Self-supervision overcomes the supervision bottleneck by having the model infer labels from input data.

  • Language modeling is self-supervised because each input sequence provides both the labels (tokens to be predicted) and the contexts the model can use to predict these labels.
  • The input data is inherently “labeled” by splicing the input. E.g. For “I, love” the expected next token is “food” given a input of “I love street food.”

How large does a language model have to be to be considered large? Model’s size is typically measured by its number of parameters.

  • A parameter is a variable within an ML model that is updated through
  • Typically, the more parameters a model has, the greater its capacity to learn desired behaviors.

Why do larger models need more data?

  • Larger models have more capacity to learn, and therefore, would need more training data to maximize their performance. Smaller datasets would be a waste of compute because similar performance can be achieved with smaller models.

LLMs to Foundation Models

Foundation models is a term defined by the importance of these models to AI applications and that they can be engineered for different needs.

  • Foundation models incorporates additional modalities besides text into LLMs

Multimodal model is a model that can work with more than one data modality.

  • Multimodal models can be also trained with self-supervision! OpenAI used a variant of self-supervision called natural language supervision that used image and text pairs on the internet. This was on their CLIP model.
    • Note: CLIP isn’t generative, it’s an embedding model trained to produce joint embeddings of both text and images.
    • High level: Embeddings are vectors that aim to capture the meanings of the original data.

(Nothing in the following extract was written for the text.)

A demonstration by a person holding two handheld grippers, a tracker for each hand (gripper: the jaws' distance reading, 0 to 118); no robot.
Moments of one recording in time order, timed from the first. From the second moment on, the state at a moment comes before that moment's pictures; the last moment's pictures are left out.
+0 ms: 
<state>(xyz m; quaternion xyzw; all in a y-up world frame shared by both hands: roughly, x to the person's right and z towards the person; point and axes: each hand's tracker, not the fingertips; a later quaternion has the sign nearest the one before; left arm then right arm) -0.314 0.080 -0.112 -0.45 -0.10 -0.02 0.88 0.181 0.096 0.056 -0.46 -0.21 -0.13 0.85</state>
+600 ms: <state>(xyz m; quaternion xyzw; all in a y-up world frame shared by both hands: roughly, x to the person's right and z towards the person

Foundation models are also the turning point of models becoming general-purpose. Due to the scale and training of foundation models, they are capable of a wide arrange of tasks out of the box.

  • E.g. LLM can do both sentiment analysis and translation.

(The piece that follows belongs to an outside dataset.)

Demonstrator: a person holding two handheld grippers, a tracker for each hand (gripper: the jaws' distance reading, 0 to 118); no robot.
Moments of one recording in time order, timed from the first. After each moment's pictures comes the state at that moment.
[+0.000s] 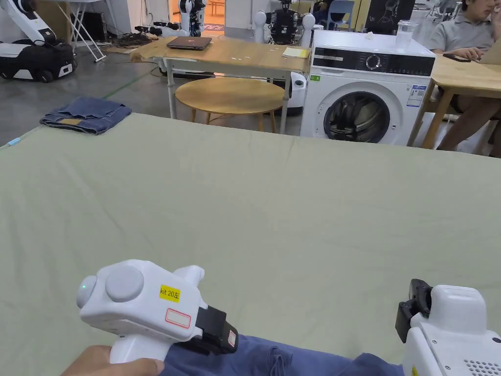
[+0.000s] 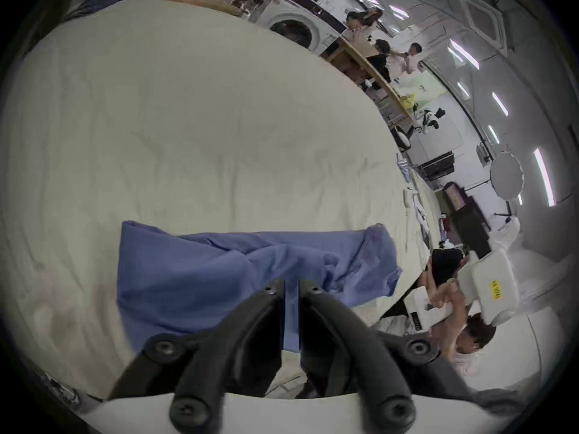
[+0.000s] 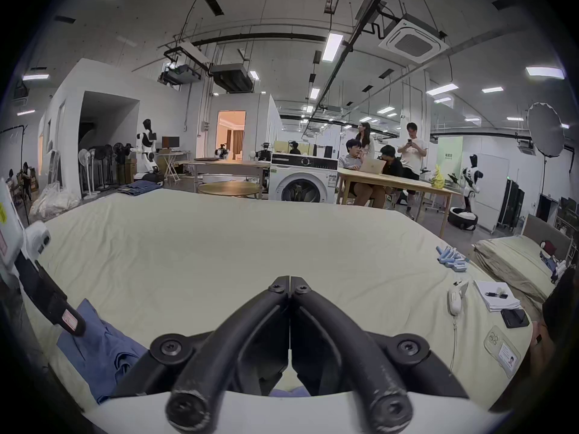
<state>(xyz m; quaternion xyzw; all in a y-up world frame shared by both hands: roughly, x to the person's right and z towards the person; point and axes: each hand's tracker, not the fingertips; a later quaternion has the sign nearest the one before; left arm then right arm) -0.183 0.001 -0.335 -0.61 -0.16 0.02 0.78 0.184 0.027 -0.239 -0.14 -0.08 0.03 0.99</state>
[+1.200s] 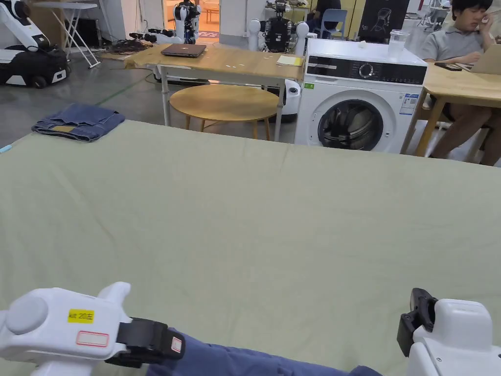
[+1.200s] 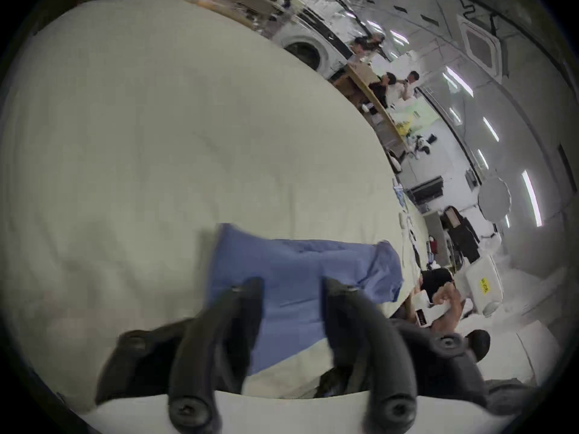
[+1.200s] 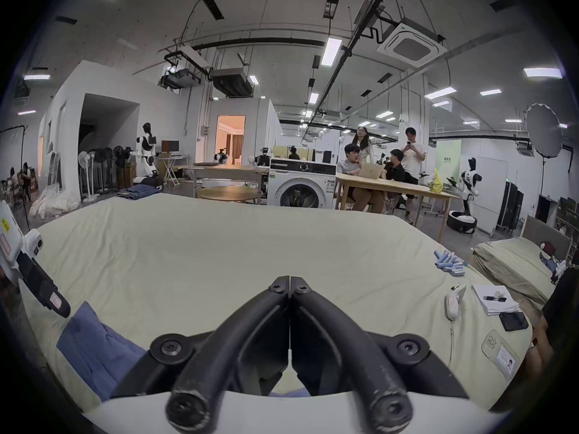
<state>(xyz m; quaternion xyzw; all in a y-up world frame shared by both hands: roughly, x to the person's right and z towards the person) -0.240 -0.005 -0.332 -0.38 -0.45 0.52 0.62 0.188 0.031 -0.237 -0.13 -0.08 0.03 0.99</state>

Techniques to Make the Model Generate what you want

  • Prompt Engineering - add instructions with examples of desired results.
  • Retrieval-augmented generation - connect the model to a databases of customer reviews that the model can leverage.
  • Finetuning - further train the model on a dataset of labeled data.

Adapting existing powerful model to your task is generally a lot easier than building a model for your task from scratch

From Foundation Models to AI Engineering

Availability and accessibility of powerful foundation models lead to three factors that attribute to the rapid growth of AI engineering:

  1. General-purpose AI capabilities - ability to do more tasks, especially ones that were thought to be impossible
  2. Increased AI investments - as AI applications become cheaper to build and faster to go to market, returns become more attractive
  3. Low entrance barrier to building AI applications - model as a service approach makes it easier to leverage AI to build applications. Models are exposed by APIs that receive user queries.

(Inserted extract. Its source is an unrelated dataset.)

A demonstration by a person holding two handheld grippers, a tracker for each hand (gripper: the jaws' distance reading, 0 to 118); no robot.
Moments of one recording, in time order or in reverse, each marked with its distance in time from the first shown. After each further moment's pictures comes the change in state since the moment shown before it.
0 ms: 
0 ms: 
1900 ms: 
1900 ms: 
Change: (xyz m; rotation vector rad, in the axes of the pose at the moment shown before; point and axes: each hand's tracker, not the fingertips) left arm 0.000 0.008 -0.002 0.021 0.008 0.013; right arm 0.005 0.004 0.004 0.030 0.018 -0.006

Foundation Model Use Cases

  • Coding
  • Image and Video Production
  • Writing
  • Education
  • Conversational bots
  • Information aggregation
  • Data organization
  • Workflow automation

AI Use Case Evaluation

How to decide whether or not to build an AI application?

Risks from high to low

  1. If you don’t do this, competitors with AI can make you obsolete
  2. If you don’t do this, you’ll miss opportunities to boost profits and productivity
  3. You’re unsure where AI will fit into your business yet, but you don’t want to be left behind

Role of AI and humans

  • Critical vs Complementary - if the app can work without AI, AI is complementary. Otherwise, it’s critical.
  • Reactive or Proactive - reactive feature shows its responses in reaction to users’ requests or specific actions. Proactive feature shows its responses when there’s an opportunity for it.
  • Dynamic or Static - dynamic features are updated continually with user feedback. Static features are updated periodically.

Crawl-Walk-Run Microsoft’s framework for gradually increasing AI automation in products.

  1. Crawl - human involvement is mandatory.
  2. Walk - AI can directly interact with internal employees.
  3. Run - increased automations, potentially including direct AI interactions with external users.